§ Task item: Copy down every line of the data that follows exactly. Omit the pictures.

§ Data block:
========================

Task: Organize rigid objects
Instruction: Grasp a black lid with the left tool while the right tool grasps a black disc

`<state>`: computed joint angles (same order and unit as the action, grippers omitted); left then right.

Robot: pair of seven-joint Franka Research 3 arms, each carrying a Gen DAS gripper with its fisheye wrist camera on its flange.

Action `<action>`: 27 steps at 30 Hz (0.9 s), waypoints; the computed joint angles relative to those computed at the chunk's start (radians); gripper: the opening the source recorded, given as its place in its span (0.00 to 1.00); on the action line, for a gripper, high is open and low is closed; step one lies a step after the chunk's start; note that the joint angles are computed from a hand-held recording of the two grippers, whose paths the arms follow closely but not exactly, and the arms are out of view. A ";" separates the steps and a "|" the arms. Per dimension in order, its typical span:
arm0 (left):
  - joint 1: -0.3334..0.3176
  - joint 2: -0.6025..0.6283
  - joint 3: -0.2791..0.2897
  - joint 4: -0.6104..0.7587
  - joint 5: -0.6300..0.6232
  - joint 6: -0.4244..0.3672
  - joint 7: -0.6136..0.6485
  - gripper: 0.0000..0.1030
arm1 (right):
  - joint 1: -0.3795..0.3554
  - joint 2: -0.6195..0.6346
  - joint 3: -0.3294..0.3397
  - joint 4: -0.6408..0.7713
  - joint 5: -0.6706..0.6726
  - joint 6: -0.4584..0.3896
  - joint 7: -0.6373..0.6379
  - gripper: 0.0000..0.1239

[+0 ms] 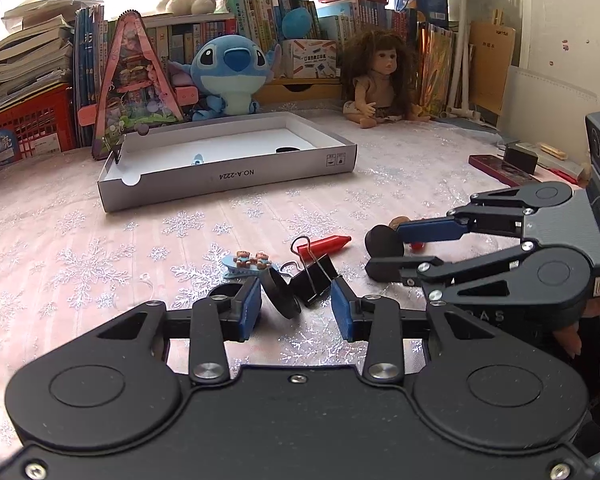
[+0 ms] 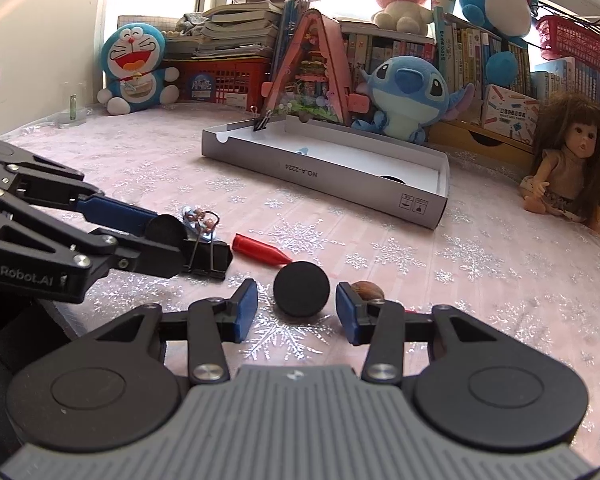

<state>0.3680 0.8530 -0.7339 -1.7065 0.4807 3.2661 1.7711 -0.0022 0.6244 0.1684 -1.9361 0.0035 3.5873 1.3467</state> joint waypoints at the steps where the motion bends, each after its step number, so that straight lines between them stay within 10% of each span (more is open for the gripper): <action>1: 0.007 0.001 -0.006 -0.003 0.001 -0.005 0.001 0.35 | -0.001 0.002 0.000 0.003 0.002 -0.002 0.002 0.40; 11: 0.179 0.080 -0.209 -0.043 -0.026 -0.111 0.166 0.37 | -0.006 0.007 0.005 0.010 -0.006 -0.006 0.006 0.40; 27: -0.155 -0.063 0.204 0.032 -0.119 0.003 -0.012 0.70 | -0.003 0.011 0.003 0.017 0.002 -0.011 0.002 0.41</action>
<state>0.2134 0.7902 -0.5300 -1.6748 0.3612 3.2688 1.7589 -0.0055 0.6350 0.1718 -1.9188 0.0052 3.5761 1.3485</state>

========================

§ Written answer:
Task: Organize rigid objects
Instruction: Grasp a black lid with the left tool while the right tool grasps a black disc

`<state>`: computed joint angles (same order and unit as the action, grippers omitted); left then right.

Robot: pair of seven-joint Franka Research 3 arms, each carrying a Gen DAS gripper with its fisheye wrist camera on its flange.

Action `<action>`: 27 steps at 30 Hz (0.9 s), waypoints; the computed joint angles relative to those computed at the chunk's start (radians); gripper: the opening the source recorded, given as its place in its span (0.00 to 1.00); on the action line, for a gripper, high is open and low is closed; step one lies a step after the chunk's start; note that the joint angles are computed from a hand-held recording of the two grippers, whose paths the arms follow closely but not exactly, and the arms are out of view. A ";" separates the steps and a "|" the arms. Per dimension in order, its typical span:
arm0 (left):
  - joint 1: -0.3334..0.3176
  - joint 2: -0.6025..0.6283
  - joint 3: -0.2791..0.2897
  - joint 4: -0.6104..0.7587
  - joint 5: -0.6300..0.6232
  - joint 6: -0.4244..0.3672
  - joint 7: -0.6136..0.6485
  - gripper: 0.0000..0.1030
arm1 (right):
  - joint 1: -0.3795..0.3554
  - joint 2: -0.6195..0.6346
  - joint 3: -0.3294..0.3397
  - joint 4: -0.6408..0.7713
  - joint 5: -0.6706..0.6726
  - joint 6: -0.4584..0.3896
  - joint 7: -0.6373..0.6379
  - gripper: 0.0000..0.1239

[+0 ms] 
[+0 ms] 

<state>0.3680 0.8530 -0.7339 -1.7065 0.4807 3.2661 1.7711 -0.0022 0.6244 0.1684 -1.9361 0.0035 3.5873 1.3467</state> joint waypoints at the steps where the motion bends, each after its step number, so that straight lines between them stay within 10% of each span (more is open for the gripper): <action>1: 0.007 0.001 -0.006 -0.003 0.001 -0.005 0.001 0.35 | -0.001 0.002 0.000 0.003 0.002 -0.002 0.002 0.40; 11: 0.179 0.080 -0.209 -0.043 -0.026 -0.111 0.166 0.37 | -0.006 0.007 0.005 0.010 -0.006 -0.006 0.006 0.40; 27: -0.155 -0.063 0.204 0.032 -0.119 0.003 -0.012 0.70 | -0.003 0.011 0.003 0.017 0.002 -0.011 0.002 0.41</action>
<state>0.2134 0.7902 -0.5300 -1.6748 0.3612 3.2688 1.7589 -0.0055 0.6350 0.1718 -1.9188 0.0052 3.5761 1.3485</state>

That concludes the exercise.